◆ Exercise requirements: Count the lines in the listing below that hold the string "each". Reply with the number alone.

◆ Dataset excerpt:
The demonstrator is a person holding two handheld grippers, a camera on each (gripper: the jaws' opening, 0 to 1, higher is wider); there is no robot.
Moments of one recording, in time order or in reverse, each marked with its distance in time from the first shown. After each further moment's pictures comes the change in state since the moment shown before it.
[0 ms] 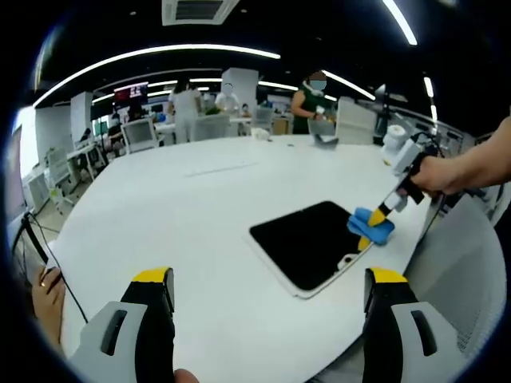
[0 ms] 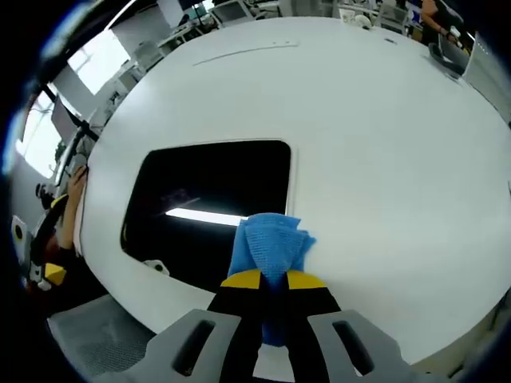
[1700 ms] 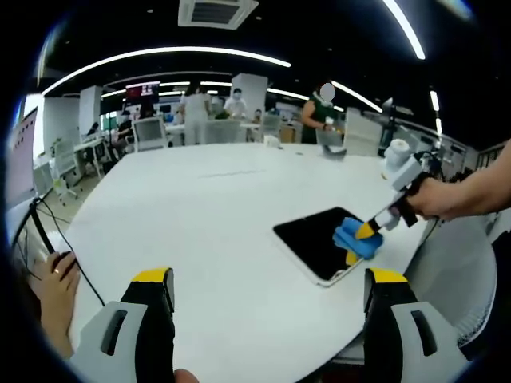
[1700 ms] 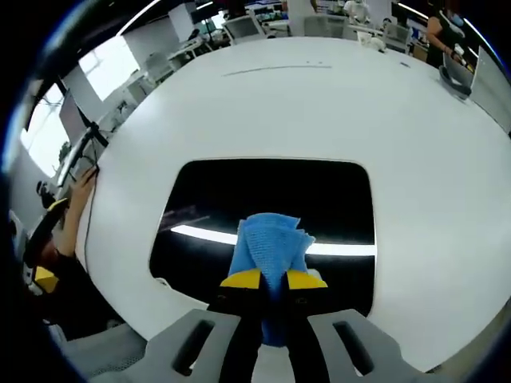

◆ Exercise response: 2